Last modified: 2014-08-14 20:48:15 UTC
They used to show up in gdash when you ticked the "Show Code Deploys" checkbox. adding "&target=drawAsInfinite(deploy.any)" to the graphite urls doesn't work :/
See also https://rt.wikimedia.org/Ticket/Display.html?id=6970
Change 119339 had a related patch set uploaded by BryanDavis: Fix MW_STATSD_PORT to point to correct listener https://gerrit.wikimedia.org/r/119339
Change 119340 had a related patch set uploaded by BryanDavis: Fix statsd_port value https://gerrit.wikimedia.org/r/119340
After these patches land and we get some data in graphite again I think we'll need to look at the gdash configuration and update the metric names that it uses to identify deployments as well. deploy2graphite and scap send different metrics to graphite.
Change 119340 merged by jenkins-bot: Fix statsd_port value https://gerrit.wikimedia.org/r/119340
Change 119339 merged by Ori.livneh: Fix MW_STATSD_PORT to point to correct listener https://gerrit.wikimedia.org/r/119339
See https://gerrit.wikimedia.org/r/#/c/111409/ for the change from carbon to statsd that should have been accompanied by a change to the gdash configuration and port number as well.
When we figure out what all the new deploy metrics are they should be added to templates/gdash/deploy_addon.erb in oeprations/puppet.git to fix the marks added.
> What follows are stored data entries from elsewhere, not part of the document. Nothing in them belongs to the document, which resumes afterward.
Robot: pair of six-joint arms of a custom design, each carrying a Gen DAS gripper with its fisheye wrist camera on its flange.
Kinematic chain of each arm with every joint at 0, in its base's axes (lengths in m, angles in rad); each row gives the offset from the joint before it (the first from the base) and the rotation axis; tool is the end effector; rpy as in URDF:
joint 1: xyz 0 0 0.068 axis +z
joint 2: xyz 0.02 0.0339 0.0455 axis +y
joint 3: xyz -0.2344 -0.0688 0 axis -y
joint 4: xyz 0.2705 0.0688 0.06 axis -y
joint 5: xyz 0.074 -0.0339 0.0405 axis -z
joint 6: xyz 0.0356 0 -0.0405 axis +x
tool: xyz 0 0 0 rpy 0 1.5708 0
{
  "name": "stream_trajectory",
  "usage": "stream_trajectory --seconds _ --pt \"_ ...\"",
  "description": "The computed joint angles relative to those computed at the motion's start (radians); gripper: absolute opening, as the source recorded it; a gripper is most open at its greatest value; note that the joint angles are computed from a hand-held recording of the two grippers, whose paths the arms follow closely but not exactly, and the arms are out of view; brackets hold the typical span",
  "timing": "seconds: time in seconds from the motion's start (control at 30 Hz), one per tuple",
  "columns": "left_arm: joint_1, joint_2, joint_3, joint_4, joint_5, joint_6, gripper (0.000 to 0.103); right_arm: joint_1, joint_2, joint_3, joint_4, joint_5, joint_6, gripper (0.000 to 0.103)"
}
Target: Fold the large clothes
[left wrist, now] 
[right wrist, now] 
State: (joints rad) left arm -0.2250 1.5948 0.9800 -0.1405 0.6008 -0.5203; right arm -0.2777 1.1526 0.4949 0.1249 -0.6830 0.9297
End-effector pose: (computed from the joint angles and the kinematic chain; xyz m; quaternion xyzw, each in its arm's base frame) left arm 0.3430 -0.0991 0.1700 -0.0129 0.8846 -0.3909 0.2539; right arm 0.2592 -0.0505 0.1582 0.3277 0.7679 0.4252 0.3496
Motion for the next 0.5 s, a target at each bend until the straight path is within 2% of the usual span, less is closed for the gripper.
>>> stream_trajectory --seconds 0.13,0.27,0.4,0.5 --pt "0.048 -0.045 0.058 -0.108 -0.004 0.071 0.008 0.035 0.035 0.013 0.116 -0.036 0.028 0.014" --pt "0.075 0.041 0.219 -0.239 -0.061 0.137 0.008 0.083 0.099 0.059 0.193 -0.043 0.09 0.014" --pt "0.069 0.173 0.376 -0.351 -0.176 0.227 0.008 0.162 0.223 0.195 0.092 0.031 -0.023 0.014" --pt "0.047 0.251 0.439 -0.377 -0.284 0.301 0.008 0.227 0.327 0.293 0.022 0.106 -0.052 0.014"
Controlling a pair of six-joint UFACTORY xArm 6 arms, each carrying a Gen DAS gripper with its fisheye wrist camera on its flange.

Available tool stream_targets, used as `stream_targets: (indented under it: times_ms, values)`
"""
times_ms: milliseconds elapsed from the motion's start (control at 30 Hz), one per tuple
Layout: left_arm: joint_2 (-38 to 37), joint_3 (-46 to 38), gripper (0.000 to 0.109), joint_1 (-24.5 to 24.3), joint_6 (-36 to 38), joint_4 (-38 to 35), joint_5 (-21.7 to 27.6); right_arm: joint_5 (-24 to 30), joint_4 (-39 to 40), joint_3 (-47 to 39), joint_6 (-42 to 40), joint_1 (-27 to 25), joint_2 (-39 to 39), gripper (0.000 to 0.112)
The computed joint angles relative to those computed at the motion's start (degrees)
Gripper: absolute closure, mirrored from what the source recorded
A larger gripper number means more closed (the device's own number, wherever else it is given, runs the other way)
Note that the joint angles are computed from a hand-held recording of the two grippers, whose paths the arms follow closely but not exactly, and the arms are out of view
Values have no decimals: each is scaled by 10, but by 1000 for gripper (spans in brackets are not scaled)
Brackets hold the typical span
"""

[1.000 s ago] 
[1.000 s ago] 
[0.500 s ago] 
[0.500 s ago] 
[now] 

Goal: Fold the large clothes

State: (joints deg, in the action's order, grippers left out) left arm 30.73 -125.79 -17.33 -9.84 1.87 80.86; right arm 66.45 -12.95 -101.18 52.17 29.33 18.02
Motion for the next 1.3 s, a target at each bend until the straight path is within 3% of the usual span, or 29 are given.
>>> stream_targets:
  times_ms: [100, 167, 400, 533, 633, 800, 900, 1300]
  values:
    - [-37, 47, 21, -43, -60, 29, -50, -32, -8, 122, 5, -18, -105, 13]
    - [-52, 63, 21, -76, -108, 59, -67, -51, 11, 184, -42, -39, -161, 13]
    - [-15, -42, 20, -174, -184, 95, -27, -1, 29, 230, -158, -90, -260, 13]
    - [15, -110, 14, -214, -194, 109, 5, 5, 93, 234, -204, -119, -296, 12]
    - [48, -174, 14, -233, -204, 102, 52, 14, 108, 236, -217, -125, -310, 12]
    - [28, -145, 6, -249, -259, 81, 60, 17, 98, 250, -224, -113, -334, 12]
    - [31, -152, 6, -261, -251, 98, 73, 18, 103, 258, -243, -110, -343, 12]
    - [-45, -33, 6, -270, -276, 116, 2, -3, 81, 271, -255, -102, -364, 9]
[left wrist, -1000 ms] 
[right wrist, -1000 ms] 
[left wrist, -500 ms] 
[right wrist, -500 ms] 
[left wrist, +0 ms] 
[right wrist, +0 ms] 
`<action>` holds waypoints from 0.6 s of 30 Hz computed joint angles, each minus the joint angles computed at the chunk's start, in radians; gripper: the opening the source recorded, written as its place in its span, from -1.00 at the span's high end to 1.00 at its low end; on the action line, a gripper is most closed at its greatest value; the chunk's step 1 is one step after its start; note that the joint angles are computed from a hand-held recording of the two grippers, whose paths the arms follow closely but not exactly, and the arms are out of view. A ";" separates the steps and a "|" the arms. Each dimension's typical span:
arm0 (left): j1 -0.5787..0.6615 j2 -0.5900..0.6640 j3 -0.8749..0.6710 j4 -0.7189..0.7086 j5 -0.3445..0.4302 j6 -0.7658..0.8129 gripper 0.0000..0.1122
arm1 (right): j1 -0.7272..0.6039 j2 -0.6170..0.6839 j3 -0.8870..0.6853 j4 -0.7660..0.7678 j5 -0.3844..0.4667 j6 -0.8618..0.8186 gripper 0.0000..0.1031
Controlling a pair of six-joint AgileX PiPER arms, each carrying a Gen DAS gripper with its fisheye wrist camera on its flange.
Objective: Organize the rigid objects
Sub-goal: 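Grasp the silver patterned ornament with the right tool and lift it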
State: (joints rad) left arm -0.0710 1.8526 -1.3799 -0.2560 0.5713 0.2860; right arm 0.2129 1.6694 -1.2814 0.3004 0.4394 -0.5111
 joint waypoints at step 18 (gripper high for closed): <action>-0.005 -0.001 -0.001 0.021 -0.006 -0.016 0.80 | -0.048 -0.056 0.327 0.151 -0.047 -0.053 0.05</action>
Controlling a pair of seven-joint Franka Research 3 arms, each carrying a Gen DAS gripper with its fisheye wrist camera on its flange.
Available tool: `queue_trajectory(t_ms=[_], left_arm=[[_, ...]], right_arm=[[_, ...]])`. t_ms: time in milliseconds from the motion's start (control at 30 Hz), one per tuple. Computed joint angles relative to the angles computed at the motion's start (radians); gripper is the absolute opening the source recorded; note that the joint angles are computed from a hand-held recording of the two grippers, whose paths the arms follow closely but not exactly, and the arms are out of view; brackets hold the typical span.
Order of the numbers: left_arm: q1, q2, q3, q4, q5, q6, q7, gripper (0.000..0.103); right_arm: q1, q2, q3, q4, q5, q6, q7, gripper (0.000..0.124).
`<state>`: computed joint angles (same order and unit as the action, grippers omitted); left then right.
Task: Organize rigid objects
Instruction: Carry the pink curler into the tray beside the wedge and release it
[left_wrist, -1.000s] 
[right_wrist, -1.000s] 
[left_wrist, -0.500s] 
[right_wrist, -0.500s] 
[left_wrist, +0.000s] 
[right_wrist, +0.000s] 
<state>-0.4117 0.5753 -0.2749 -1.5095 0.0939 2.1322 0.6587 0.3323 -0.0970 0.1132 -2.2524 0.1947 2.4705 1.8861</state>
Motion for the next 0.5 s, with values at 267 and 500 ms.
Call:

There is some additional problem with the current gdash configuration. When the "Show Code Deploys" checkbox is active, something is causing the generated graphite URLs to contain an extraordinary number of superfluous ampersands. In one URL I just examined there are 4188 extra ampersands inserted between the deployment metric stanzas and the remainder of the graph description. When these ampersands are removed from the graphite URL the graph renders (albeit with no deploy markers).
For what it's worth, I was seeing graphite urls like that (tons of &s) on Friday the 14th.
The configuration changes now have data being recorded in graphite for scap runs again, but there are three remaining issues: 1) The metric names have changed. The gdash configuration is looking to add the metrics "deploy.sync-common-file", "deploy.sync-common-all" and "deploy.scap" to the graph. With the change from direct carbon communication to statsd and the changes to scap code, these metric names have changed. "scap.scap.count" should be the equivalent of the old "deploy.scap" metric. 2) In theory the metrics for "deploy.sync-common-file" and "deploy.sync-common-all" should just need a ".count" added to them, but I'm not currently seeing metrics with those names in graphite at all. 3) The txstatsd recorded stats for "scap.scap.count" don't look right at all. I would expect graphite to be recording the aggregate sum of the "scap.scap:1|c" calls seen in the last minute which would typically be 0 and occasionally be 1 (or possibly 2 with aborted scaps). Instead it seems to be recording a value of 1.0 every minute with occasional values of 5.0 that are not correlated with other scap logging output. [0] [0]: https://graphite.wikimedia.org/render?from=23%3A00_20140331&until=00%3A00_20140401&target=scap.scap.count&format=json
Assigning to Ori in the hope that he can find some time to look into the txstatsd behavior and the missing metrics. Once those issues are fixed it should be pretty easy to correct the gdash configuration.